--- WHAT YOU ARE ASKED TO DO ---
Return all the data exactly, keeping the pictures out.
━━━━━ RECORDED INFORMATION
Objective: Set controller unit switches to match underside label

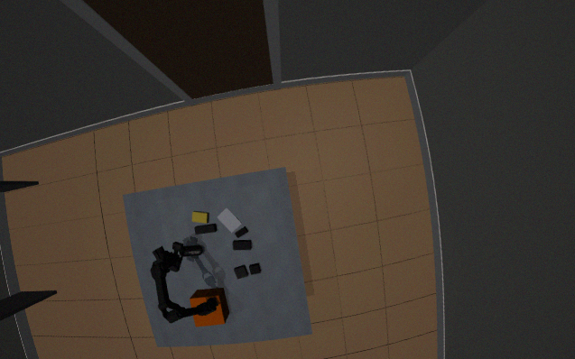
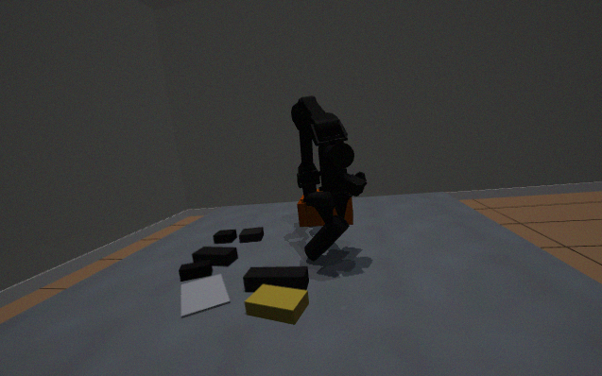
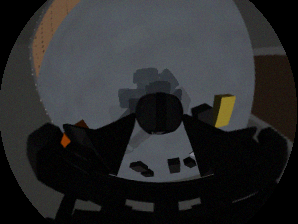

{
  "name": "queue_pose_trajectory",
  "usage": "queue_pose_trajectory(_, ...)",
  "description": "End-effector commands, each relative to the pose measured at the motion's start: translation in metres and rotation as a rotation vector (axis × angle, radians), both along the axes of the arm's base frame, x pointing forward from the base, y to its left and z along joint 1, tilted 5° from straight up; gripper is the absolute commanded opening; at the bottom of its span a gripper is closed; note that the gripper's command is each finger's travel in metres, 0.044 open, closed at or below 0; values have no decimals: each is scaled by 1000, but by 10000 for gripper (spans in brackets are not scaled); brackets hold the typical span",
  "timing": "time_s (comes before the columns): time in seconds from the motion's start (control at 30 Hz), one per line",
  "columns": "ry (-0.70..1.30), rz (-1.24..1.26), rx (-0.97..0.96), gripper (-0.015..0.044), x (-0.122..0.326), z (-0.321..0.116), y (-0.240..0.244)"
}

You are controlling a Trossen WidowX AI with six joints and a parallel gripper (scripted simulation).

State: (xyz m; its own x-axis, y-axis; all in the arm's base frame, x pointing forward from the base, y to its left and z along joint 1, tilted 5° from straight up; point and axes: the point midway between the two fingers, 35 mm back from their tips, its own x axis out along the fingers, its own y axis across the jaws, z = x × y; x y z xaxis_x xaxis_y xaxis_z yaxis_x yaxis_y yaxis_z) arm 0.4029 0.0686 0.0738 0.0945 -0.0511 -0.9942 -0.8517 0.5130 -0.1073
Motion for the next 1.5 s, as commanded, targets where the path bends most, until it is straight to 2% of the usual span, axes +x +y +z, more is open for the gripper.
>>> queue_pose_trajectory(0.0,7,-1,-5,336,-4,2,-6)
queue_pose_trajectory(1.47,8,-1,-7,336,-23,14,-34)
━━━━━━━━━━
--- YOUR SOLUTION ---
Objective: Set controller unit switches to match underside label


{
  "name": "queue_pose_trajectory",
  "usage": "queue_pose_trajectory(_, ...)",
  "description": "End-effector commands, each relative to the pose measured at the motion's start: translation in metres and rotation as a rotation vector (axis × angle, radians), both along the axes of the arm's base frame, x pointing forward from the base, y to its left and z along joint 1, tilted 5° from straight up; gripper is the absolute commanded opening; at the bottom of its span a gripper is closed; note that the gripper's command is each finger's travel in metres, 0.044 open, closed at or below 0; values have no decimals: each is scaled by 1000, but by 10000 for gripper (spans in brackets are not scaled); brackets hold the typical span",
  "timing": "time_s (comes before the columns): time in seconds from the motion's start (control at 30 Hz), one per line",
  "columns": "ry (-0.70..1.30), rz (-1.24..1.26), rx (-0.97..0.96), gripper (-0.015..0.044), x (-0.122..0.326), z (-0.321..0.116), y (-0.240..0.244)"
}

You are controlling a Trossen WidowX AI with six joints and a parallel gripper (scripted simulation).

State: (xyz m; its own x-axis, y-axis; all in the arm's base frame, x pointing forward from the base, y to its left and z along joint 1, tilted 5° from straight up; point and axes: the point midway between the two fingers, 35 mm back from their tips, its own x axis out along the fingers, its own y axis across the jaws, z = x × y; x y z xaxis_x xaxis_y xaxis_z yaxis_x yaxis_y yaxis_z) arm 0.4029 0.0686 0.0738 0.0945 -0.0511 -0.9942 -0.8517 0.5130 -0.1073
Motion for the next 1.5 s, as commanded, targets where the path bends most, until it is straight to 2% of the usual span, axes +x +y +z, more is open for the gripper.
>>> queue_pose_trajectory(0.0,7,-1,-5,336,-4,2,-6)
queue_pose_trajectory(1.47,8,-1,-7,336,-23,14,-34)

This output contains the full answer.